CVE-2022-1495: 
vulnerability analysis and mitigation

CVE-2022-1495 is a security vulnerability discovered in Google Chrome on Android prior to version 101.0.4951.41. The vulnerability was reported by Umar Farooq on February 28, 2022, and involves incorrect security UI implementation in the Downloads feature that could allow a remote attacker to spoof the APK downloads dialog through a crafted HTML page (Chrome Release, NVD).

The vulnerability has been assigned a CVSS v3.1 Base Score of 4.3 (MEDIUM) with the vector string CVSS:3.1/AV:N/AC:L/PR:N/UI:R/S:U/C:N/I:L/A:N. It is classified under CWE-290 (Authentication Bypass by Spoofing).
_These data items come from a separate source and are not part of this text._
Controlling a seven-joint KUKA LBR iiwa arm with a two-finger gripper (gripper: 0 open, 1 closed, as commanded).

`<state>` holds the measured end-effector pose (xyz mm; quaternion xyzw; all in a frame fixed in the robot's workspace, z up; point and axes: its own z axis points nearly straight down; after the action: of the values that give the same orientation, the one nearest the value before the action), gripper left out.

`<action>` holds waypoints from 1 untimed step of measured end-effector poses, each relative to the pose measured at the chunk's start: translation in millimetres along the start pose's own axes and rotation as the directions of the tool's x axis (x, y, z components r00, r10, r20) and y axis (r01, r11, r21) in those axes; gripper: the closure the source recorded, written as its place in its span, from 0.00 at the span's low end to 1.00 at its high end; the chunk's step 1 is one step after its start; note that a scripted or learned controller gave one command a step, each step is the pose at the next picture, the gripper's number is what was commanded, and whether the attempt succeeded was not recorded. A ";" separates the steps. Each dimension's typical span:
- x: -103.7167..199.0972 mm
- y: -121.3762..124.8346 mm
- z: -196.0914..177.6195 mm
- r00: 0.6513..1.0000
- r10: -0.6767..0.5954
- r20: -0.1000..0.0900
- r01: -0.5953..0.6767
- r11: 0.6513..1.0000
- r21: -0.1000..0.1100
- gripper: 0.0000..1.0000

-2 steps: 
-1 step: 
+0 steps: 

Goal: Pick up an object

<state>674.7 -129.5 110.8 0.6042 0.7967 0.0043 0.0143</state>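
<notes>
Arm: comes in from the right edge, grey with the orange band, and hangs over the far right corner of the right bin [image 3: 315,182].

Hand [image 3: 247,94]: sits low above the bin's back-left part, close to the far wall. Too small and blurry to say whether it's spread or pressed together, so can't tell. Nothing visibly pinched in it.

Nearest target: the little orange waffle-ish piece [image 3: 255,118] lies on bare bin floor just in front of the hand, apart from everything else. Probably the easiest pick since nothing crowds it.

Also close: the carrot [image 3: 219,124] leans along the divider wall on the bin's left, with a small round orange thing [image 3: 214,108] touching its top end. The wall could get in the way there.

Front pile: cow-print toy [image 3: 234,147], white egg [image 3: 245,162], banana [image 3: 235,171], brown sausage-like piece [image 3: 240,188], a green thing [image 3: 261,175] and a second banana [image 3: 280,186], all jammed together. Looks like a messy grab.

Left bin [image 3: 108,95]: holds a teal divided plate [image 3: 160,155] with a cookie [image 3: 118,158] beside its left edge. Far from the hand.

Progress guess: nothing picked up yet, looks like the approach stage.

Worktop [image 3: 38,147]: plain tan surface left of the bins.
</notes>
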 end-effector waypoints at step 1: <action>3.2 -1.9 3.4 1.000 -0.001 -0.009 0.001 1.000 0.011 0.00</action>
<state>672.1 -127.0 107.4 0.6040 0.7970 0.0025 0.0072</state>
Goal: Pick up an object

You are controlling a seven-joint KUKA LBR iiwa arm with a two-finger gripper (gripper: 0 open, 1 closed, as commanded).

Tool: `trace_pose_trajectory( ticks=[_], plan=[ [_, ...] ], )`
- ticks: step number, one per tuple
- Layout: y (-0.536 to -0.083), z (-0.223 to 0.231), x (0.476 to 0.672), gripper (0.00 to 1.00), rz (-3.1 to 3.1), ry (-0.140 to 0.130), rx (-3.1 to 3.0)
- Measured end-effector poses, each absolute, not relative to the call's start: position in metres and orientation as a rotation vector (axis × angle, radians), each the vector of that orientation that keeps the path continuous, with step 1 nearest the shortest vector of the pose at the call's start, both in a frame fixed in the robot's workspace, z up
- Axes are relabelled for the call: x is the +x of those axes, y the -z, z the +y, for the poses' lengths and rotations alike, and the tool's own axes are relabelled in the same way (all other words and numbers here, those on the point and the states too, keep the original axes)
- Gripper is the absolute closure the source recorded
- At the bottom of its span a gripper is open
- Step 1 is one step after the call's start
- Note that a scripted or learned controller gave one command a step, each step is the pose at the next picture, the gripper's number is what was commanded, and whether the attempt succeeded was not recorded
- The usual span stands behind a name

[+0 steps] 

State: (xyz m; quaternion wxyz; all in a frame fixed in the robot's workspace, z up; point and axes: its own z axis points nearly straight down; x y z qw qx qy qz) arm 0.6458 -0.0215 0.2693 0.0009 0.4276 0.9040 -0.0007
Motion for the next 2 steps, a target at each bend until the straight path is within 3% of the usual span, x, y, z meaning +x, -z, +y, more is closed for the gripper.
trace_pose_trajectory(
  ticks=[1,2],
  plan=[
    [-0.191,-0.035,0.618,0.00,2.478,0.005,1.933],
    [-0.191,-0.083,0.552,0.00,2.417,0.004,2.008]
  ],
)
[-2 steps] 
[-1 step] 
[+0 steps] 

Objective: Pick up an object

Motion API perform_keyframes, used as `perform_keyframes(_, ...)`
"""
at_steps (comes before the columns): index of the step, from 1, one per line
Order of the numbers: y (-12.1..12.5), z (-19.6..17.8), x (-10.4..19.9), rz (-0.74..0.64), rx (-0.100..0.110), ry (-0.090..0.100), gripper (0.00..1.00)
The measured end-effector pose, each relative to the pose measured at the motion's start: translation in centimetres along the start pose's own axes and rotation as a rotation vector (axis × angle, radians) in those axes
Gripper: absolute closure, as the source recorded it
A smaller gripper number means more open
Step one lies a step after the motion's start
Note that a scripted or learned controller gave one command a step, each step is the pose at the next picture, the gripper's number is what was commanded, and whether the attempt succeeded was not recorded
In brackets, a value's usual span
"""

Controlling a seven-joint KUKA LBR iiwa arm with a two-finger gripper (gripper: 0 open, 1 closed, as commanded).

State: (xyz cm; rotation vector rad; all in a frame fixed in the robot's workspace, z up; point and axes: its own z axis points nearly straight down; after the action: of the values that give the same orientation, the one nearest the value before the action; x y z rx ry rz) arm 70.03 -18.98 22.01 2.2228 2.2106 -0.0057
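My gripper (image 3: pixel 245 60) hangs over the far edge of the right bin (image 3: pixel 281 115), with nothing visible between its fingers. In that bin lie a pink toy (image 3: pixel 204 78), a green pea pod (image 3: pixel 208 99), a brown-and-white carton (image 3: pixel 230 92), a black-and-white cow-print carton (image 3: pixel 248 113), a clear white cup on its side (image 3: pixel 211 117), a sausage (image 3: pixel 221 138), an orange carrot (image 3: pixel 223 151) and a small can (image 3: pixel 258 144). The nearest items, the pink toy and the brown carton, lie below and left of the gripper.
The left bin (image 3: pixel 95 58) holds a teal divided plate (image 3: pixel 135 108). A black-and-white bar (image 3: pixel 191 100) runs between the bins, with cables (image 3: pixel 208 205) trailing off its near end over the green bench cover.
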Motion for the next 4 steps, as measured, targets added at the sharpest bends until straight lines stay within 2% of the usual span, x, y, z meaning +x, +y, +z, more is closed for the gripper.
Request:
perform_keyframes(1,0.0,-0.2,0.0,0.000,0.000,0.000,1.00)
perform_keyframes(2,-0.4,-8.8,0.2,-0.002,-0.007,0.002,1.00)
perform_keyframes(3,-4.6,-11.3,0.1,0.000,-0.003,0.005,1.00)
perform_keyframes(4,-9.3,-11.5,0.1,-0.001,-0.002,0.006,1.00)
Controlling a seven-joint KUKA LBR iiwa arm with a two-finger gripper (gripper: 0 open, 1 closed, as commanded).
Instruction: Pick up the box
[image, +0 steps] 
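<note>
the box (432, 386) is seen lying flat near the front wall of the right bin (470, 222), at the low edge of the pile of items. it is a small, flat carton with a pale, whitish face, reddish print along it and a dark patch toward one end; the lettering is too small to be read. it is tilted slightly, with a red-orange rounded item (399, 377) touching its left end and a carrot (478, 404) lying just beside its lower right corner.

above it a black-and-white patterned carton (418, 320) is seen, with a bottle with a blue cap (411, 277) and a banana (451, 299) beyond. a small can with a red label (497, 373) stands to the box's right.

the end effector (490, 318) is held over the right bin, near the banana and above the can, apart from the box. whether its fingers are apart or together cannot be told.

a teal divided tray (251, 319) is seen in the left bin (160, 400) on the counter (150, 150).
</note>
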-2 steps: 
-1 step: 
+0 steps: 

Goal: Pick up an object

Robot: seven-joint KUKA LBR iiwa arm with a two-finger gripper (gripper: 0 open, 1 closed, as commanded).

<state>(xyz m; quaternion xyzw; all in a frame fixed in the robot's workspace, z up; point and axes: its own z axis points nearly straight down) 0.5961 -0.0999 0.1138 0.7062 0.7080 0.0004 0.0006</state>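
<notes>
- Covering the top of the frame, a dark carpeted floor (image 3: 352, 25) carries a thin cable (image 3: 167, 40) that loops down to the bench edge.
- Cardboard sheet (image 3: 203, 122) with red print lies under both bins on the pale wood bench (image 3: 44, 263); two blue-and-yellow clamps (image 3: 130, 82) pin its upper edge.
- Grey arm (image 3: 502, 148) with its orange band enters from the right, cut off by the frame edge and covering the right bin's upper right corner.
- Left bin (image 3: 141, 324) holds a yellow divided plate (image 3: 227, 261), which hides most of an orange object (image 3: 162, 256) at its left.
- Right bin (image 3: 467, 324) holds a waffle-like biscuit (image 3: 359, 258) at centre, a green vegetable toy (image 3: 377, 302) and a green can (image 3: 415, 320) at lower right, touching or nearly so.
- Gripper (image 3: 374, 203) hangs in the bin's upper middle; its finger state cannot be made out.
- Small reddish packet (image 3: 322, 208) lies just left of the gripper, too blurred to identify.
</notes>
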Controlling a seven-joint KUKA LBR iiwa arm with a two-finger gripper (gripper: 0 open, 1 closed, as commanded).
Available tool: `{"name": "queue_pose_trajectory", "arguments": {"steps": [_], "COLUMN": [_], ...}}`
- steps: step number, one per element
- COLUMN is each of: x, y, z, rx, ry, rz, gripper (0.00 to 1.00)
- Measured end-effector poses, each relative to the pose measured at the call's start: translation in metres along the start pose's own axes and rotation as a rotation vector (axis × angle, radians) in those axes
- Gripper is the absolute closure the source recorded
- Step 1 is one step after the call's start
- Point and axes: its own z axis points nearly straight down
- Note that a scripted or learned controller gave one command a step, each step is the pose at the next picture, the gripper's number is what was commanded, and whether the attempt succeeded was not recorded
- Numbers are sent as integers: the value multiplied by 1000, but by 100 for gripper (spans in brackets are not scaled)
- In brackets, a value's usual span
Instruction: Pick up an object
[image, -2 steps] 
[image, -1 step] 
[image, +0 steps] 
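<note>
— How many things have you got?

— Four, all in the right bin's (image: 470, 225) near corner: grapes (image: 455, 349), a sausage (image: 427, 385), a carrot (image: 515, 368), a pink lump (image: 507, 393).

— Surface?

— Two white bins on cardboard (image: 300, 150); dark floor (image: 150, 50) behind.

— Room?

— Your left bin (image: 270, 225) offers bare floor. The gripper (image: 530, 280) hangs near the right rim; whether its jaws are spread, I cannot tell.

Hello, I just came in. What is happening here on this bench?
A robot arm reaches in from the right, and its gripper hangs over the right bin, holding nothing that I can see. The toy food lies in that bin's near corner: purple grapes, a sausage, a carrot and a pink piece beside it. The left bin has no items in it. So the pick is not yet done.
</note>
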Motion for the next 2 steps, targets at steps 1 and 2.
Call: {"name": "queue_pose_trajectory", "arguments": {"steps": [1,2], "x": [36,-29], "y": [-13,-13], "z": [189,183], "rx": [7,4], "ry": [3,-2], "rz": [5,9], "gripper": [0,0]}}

The vulnerability affects Google Chrome on Android devices running versions prior to 101.0.4951.41 (NVD).

The vulnerability could allow remote attackers to spoof the APK downloads dialog, potentially misleading users about the nature or origin of downloaded applications. This could lead to users inadvertently installing malicious applications thinking they are legitimate (NVD).

The vulnerability was patched in Google Chrome version 101.0.4951.41. Users are advised to update their Chrome browser to this version or later to mitigate the risk (Chrome Release, Gentoo Advisory).